The current flowing through the resistor is large and the loss is large. In the method according to the present invention, the resistor is inserted only for a short time when the tube voltage is to be lowered, so the loss can be reduced.

[Brief explanation of drawings]

FIG. 1 is a circuit diagram for explaining the present invention in detail, and FIG.
The figure is for explaining the problems of the conventional method. Fig. 3 is a circuit diagram for explaining the problems of other conventional methods, Figs. 4 and 5 are equivalent circuit diagrams for explaining the problems of the conventional method, and Fig. 6 is a circuit diagram for explaining the problems of other conventional methods. An operation waveform diagram for explaining the operation of the conventional method, FIG. 7 is a detailed circuit diagram for explaining one embodiment of the present invention, and FIG. 8 is an operation waveform diagram for explaining one embodiment of the present invention. 9 is a circuit diagram for explaining another embodiment of the present invention, FIG. 10 is a detailed circuit diagram for explaining another embodiment of the present invention, and FIG. 11 is a detailed circuit diagram for explaining another embodiment of the present invention. 10 is an operation waveform diagram of FIG. 10. FIG. DESCRIPTION OF SYMBOLS 1... AC power supply, 9... Image intensifier (1,1,), 10... Optical system, 11... Television camera, 12... Monitor, 13... Photomultiplier tube ,
14... Amplifier, 15... Reference signal generator, 16.
... Comparator, 25 a, 25 b, 25 c
, 25 d - semiconductor control element (thyristor), 26
a, 26b...driver, 27...reactor, 2
8... Capacitor, 29... Transistor, 30...
...Driver, 31...Reactor. 32... Diode, 33... Capacitor, 36a
. 36b, 36c, 36d - transistor, 38a. 38 b, 38 c, 38 d-driver, 3
9-...High voltage transformer, 40a, 40b, 4
0 c, 40 d - diode, 41... X-ray tube, 43... comparator, 44... oscillation circuit (0, S,
C), 45... Pulse width modulation circuit (P, W, M), 4
6-...adder, 47-KV reference signal generator, 54...
・v1 base reference amount generator, 55... Adder, 56...
Comparator, 57... Phase control angle adjustment circuit, 60... Control circuit, 61... Driver, 62... Transistor, 63... Resistor, 64... Diode.
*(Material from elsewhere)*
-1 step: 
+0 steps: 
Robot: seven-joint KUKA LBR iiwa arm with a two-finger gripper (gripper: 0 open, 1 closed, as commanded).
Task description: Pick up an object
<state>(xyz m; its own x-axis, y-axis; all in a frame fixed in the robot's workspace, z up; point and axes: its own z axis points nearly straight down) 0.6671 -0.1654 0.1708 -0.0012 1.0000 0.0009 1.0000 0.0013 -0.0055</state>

No. 40 #5 Figure 3 to EiJ Atsushi! 1 figure

Claims (1)

[Claims] 1. Voltage adjustment including a smoothing capacitor consisting of an AC-DC converter that converts AC input to DC and can adjust the output voltage, or an AC-DC converter and a DC-DC converter that adjusts its output voltage. a circuit, a DC-AC converter that converts this direct current to alternating current, a high-voltage transformer that boosts its output, a rectifier that converts the output to high-voltage direct current voltage, and an X-ray tube that applies high-voltage direct current voltage; A converter that converts X-ray information transmitted through the object into a visible image, a comparator that compares the detection signal of the means for converting the output luminance of the converter into an electrical signal and a preset reference value, and the In an X-ray apparatus with an automatic brightness adjustment mechanism configured with a circuit that outputs the output of a comparator to the voltage adjustment circuit as a voltage adjustment control signal, the charge in the capacitor of the voltage adjustment circuit is discharged during high-voltage DC voltage step-down control. 1. An X-ray apparatus with an automatic brightness adjustment mechanism, characterized in that a voltage control means consisting of a resistor and a switch is connected in series to the capacitor.